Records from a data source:
++++++++

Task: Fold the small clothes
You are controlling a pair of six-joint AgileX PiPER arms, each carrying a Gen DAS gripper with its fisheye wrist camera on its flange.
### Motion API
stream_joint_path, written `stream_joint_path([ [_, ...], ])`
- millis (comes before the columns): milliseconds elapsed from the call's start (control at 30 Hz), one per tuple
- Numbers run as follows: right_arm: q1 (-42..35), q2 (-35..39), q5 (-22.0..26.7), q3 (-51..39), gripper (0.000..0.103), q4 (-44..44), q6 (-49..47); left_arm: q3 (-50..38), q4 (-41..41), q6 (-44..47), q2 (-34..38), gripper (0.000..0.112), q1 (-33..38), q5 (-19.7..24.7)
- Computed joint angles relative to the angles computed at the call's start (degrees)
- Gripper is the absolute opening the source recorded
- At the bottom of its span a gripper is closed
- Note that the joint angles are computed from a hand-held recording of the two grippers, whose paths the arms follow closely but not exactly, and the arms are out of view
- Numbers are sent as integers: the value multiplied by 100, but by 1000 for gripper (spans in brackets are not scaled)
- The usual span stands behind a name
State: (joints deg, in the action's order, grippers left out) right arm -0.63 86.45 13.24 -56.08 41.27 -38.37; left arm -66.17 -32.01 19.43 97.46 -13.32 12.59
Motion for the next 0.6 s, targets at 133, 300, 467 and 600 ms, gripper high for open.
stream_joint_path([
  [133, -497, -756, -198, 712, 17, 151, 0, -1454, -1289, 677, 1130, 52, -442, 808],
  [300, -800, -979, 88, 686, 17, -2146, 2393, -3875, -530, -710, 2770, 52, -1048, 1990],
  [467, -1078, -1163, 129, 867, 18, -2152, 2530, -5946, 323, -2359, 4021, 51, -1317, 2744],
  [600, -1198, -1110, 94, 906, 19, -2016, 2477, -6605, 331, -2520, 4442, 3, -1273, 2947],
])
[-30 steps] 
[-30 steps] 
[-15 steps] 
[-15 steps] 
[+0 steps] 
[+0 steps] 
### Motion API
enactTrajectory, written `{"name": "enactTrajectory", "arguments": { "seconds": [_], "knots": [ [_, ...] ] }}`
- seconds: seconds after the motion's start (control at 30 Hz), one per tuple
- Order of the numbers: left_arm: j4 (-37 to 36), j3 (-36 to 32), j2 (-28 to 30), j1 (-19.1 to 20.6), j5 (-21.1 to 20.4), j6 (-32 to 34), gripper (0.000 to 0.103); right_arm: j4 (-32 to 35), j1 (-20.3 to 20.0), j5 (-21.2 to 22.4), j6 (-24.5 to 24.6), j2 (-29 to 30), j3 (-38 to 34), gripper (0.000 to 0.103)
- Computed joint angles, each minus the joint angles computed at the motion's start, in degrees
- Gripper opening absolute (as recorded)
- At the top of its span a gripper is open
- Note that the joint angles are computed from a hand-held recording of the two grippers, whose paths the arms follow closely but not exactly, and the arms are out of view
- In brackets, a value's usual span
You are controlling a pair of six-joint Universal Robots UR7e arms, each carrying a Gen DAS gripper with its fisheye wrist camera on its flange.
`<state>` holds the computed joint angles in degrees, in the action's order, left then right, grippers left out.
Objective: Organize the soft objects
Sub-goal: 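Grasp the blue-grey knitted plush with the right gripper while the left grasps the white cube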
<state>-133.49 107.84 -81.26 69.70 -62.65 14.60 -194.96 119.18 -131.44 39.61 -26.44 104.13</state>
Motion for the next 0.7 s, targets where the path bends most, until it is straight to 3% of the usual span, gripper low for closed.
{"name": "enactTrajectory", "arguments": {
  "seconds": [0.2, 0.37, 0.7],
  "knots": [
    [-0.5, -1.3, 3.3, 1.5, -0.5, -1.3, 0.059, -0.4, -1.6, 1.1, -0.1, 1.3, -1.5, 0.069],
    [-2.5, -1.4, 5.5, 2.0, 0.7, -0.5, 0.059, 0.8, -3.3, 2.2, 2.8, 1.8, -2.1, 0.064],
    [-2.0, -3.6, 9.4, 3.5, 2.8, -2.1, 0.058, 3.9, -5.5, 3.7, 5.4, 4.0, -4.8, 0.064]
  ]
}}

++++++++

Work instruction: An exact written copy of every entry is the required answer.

Response area:
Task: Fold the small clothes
You are controlling a pair of six-joint AgileX PiPER arms, each carrying a Gen DAS gripper with its fisheye wrist camera on its flange.
### Motion API
stream_joint_path, written `stream_joint_path([ [_, ...], ])`
- millis (comes before the columns): milliseconds elapsed from the call's start (control at 30 Hz), one per tuple
- Numbers run as follows: right_arm: q1 (-42..35), q2 (-35..39), q5 (-22.0..26.7), q3 (-51..39), gripper (0.000..0.103), q4 (-44..44), q6 (-49..47); left_arm: q3 (-50..38), q4 (-41..41), q6 (-44..47), q2 (-34..38), gripper (0.000..0.112), q1 (-33..38), q5 (-19.7..24.7)
- Computed joint angles relative to the angles computed at the call's start (degrees)
- Gripper is the absolute opening the source recorded
- At the bottom of its span a gripper is closed
- Note that the joint angles are computed from a hand-held recording of the two grippers, whose paths the arms follow closely but not exactly, and the arms are out of view
- Numbers are sent as integers: the value multiplied by 100, but by 1000 for gripper (spans in brackets are not scaled)
- The usual span stands behind a name
State: (joints deg, in the action's order, grippers left out) right arm -0.63 86.45 13.24 -56.08 41.27 -38.37; left arm -66.17 -32.01 19.43 97.46 -13.32 12.59
Motion for the next 0.6 s, targets at 133, 300, 467 and 600 ms, gripper high for open.
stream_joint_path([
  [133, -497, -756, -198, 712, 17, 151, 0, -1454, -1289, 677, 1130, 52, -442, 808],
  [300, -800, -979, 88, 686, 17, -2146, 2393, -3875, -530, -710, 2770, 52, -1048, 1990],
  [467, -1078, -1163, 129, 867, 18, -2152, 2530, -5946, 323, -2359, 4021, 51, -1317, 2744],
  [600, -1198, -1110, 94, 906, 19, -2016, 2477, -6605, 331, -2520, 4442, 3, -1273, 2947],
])
[-30 steps] 
[-30 steps] 
[-15 steps] 
[-15 steps] 
[+0 steps] 
[+0 steps] 
### Motion API
enactTrajectory, written `{"name": "enactTrajectory", "arguments": { "seconds": [_], "knots": [ [_, ...] ] }}`
- seconds: seconds after the motion's start (control at 30 Hz), one per tuple
- Order of the numbers: left_arm: j4 (-37 to 36), j3 (-36 to 32), j2 (-28 to 30), j1 (-19.1 to 20.6), j5 (-21.1 to 20.4), j6 (-32 to 34), gripper (0.000 to 0.103); right_arm: j4 (-32 to 35), j1 (-20.3 to 20.0), j5 (-21.2 to 22.4), j6 (-24.5 to 24.6), j2 (-29 to 30), j3 (-38 to 34), gripper (0.000 to 0.103)
- Computed joint angles, each minus the joint angles computed at the motion's start, in degrees
- Gripper opening absolute (as recorded)
- At the top of its span a gripper is open
- Note that the joint angles are computed from a hand-held recording of the two grippers, whose paths the arms follow closely but not exactly, and the arms are out of view
- In brackets, a value's usual span
You are controlling a pair of six-joint Universal Robots UR7e arms, each carrying a Gen DAS gripper with its fisheye wrist camera on its flange.
`<state>` holds the computed joint angles in degrees, in the action's order, left then right, grippers left out.
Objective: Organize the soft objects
Sub-goal: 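Grasp the blue-grey knitted plush with the right gripper while the left grasps the white cube
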<state>-133.49 107.84 -81.26 69.70 -62.65 14.60 -194.96 119.18 -131.44 39.61 -26.44 104.13</state>
Motion for the next 0.7 s, targets where the path bends most, until it is straight to 3% of the usual span, gripper low for closed.
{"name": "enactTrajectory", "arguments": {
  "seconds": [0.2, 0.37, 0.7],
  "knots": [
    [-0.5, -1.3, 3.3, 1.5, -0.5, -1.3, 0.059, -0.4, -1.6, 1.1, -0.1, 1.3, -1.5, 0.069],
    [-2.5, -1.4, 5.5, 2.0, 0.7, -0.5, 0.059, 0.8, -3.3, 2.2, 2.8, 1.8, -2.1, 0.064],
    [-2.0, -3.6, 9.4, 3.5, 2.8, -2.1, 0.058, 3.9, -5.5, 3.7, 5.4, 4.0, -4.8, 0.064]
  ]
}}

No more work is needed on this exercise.